I have a pandas dataframe
x = pd.DataFrame({
"t": ["A", "A", "A", "B", "B", "B", "B", "A", "C", "C"],
"m": ["k", "m", "m", "k", "m", "m", "b", "k", "f", "d"],
"f1": [1.2, np.nan, 0.8, 1, 1, 1.5, 1, np.nan, np.nan, np.nan],
"f2": [100, 200, 200, 100, 100, 100, 50, 200, 300, 400]})
t m f1 f2
0 A k 1.2 100
1 A m NaN 200
2 A m 0.8 200
3 B k 1.0 100
4 B m 1.0 100
5 B m 1.5 100
6 B b 1.0 50
7 A k NaN 200
8 C f NaN 300
9 C d NaN 400
On f1
I want to pick min value of each subgroup t
. If a subgroup has Nan values, we need to pick all the values. On f2
I want to pick max values. In case of Nan values, we need to keep all the rows. So I want an output something similar to
t m f1 f2
0 A m 0.8 200
1 B k 1.0 100
2 B m 1.0 100
3 C d NaN 400
I was able to achieve this using
def keep_rows(k, col, op):
# if all values are Nan
if np.isnan(k[col].values).all():
return k
return k[k[col] == getattr(np, f"nan{op}")(k[col])]

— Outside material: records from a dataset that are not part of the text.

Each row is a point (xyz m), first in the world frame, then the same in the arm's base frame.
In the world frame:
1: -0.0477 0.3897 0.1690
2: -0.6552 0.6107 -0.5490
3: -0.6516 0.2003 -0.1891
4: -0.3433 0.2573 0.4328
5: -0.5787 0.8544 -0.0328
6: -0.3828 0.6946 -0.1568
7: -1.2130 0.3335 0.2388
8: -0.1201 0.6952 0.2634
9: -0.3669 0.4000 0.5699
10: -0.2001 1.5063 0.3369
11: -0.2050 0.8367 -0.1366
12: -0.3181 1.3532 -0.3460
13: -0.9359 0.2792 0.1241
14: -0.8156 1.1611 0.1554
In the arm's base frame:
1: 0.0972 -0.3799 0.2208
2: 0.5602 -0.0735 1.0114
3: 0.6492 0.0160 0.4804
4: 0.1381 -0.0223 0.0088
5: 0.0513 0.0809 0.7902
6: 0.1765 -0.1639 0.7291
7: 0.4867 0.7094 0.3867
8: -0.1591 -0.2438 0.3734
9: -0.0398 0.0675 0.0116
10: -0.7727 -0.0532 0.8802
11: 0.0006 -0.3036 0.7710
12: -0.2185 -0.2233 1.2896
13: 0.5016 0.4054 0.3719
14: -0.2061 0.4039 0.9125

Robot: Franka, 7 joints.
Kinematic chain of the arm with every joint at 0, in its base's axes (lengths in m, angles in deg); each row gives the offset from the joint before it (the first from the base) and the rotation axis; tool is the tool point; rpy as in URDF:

tt = x.groupby("t", as_index=False).apply(lambda x: keep_rows(x, "f1", "min")).reset_index(drop=True)
tt = tt.groupby("t", as_index=False).apply(lambda x: keep_rows(x, "f2", "max")).reset_index(drop=True)
tt
But is there a better way? Especially in pandas v2?